Parallèlement à ces dispositions réglementaires, s’ajoutent des notes et fiches conseils, éditées par le ministère du travail comme des kits pour les chauffeurs-livreurs et les préparateurs de commandes en entrepôt logistique. On trouve aussi un guide des bonnes pratiques à l’attention des entreprises du transport routier de marchandises et des prestations logistiques, rédigé par les partenaires sociaux et relayé par le ministère. Il comporte des recommandations qui doivent permettre une poursuite d’activité en préservant la santé des salariés, clients, sous-traitants, fournisseurs. Plus précis que le décret du 31 mai, ce document explicite les mesures barrières à adopter pour le personnel administratif, d’exploitation, de conduite, de manutention, de maintenance.

III – Le risque pénal pesant sur les acteurs de la chaîne de transport

A – Le non respect des mesures spéciales de l’état d’urgence sanitaire
En cas d’irrespect des interdictions ou obligations mises en œuvre dans le cadre l’état d’urgence sanitaire, la sanction est échelonnée , avec une peine d’amende prévue pour les contraventions de la quatrième classe (750 €), sauf s’il est recouru à la procédure de l’amende forfaitaire (de 135 € portée à 375 € en cas de majoration). Si une nouvelle violation est constatée dans un délai de 15 jours, l'amende est celle prévue pour les contraventions de la cinquième classe, soit 1500 €, sauf, là encore, s’il y a recours à la procédure de l’amende forfaitaire (de 200 € pouvant être majorée à 450 €). Enfin, pour les « multirécidivistes », si les violations sont verbalisées à plus de trois reprises dans un délai de 30 jours, les faits sont punis de six mois d'emprisonnement et de 3750 € d'amende. A noter que pour les personnes morales, le montant de ces amendes est quintuplé.

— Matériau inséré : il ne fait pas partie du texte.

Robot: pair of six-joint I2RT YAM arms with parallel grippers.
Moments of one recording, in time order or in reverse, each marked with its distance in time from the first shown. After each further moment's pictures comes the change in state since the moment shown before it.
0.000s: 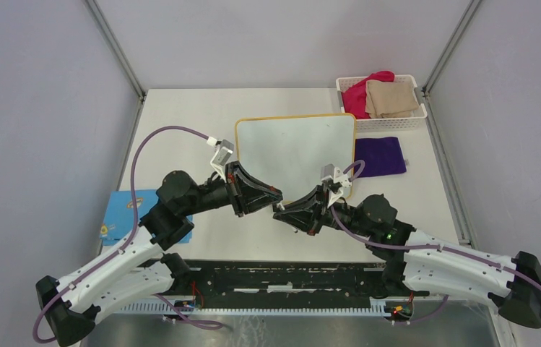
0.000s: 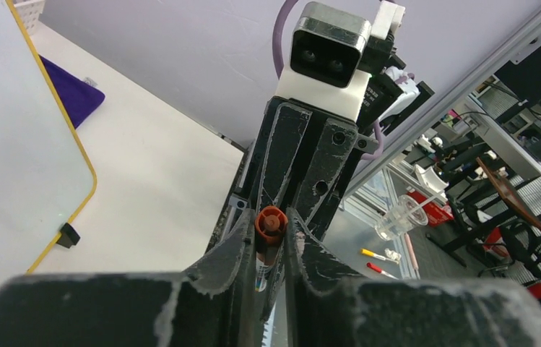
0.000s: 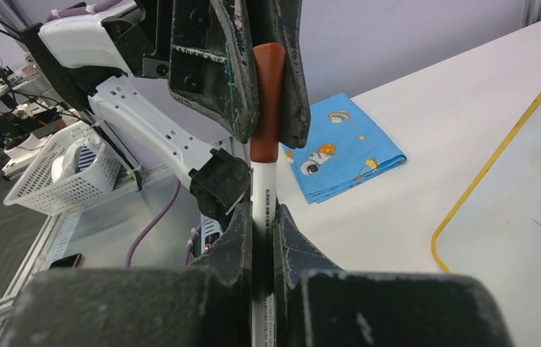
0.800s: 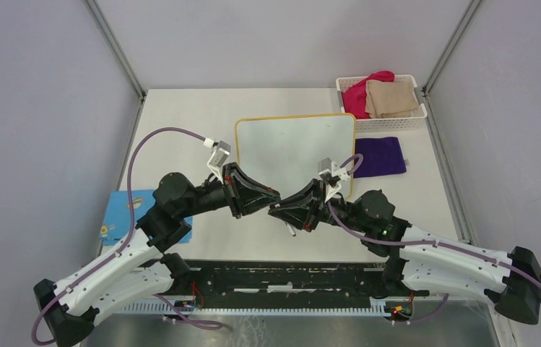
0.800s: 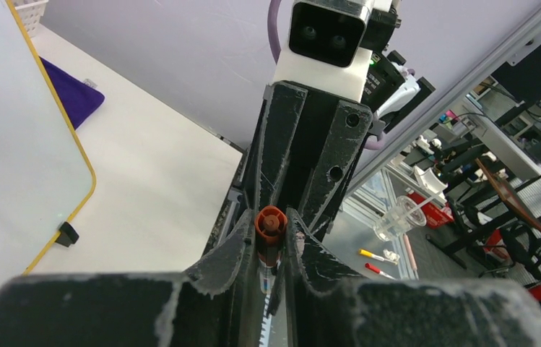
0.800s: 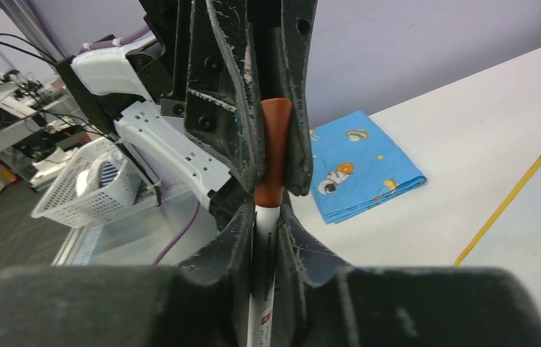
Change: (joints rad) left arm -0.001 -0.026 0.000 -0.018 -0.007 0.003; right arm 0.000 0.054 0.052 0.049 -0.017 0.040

B – Les infractions pénales liées au droit du travail

Lorsque la loi le prévoit, la responsabilité pénale peut être recherchée en cas de faute non intentionnelle . Il en va ainsi, même en l’absence de tout dommage, pour la mise en danger délibérée de la personne d'autrui . Ou encore, en cas de dommage causé à la victime, comme lors d’atteintes involontaires à la vie  (homicide involontaire) ou à l’intégrité de la personne  (en cas d’incapacité temporaire de travail). Le transporteur peut aussi, à l’occasion d’un contrôle par l’inspection du travail, être inquiété en cas de manquement aux règles d’hygiène et de sécurité prévues au code du travail. C’est à ce titre qu’une grande entreprise de commerce électronique américaine a été condamnée, au civil, le 14 avril dernier, par le tribunal judiciaire de Nanterre (puis en appel, le 24 avril), pour ne pas avoir effectué une évaluation des risques adaptée à la situation exceptionnelle du moment (distanciation sociale non respectée, formation et information du personnel insuffisantes).

Pour nous limiter à la mise en danger d’autrui et aux atteintes involontaires à la vie ou à l’intégrité de la personne du salarié, signalons qu’en dehors des petites et moyennes entreprises, l’employeur est souvent dans une relation indirecte avec l’accident, c'est-à-dire qu’il n'a pas causé directement le dommage, mais a créé ou contribué à créer la situation qui a permis sa réalisation ou il n'a pas adopté les mesures permettant de l'éviter. Par sécurité juridique et afin que l’employeur puisse justifier de la pertinence des mesures de prévention décidées, il lui est recommandé de mettre en œuvre toutes les dispositions générales et spéciales issues des différents textes ainsi que les préconisations introduites dans des publications même non contraignantes, après consultation du comité social et économique (CSE) s’il existe. Enfin, il est plus que jamais prudent de transmettre les consignes par écrit, aux conducteurs et aux exploitants, afin de se ménager la preuve de la bonne application des dispositions réglementaires et des recommandations de la profession.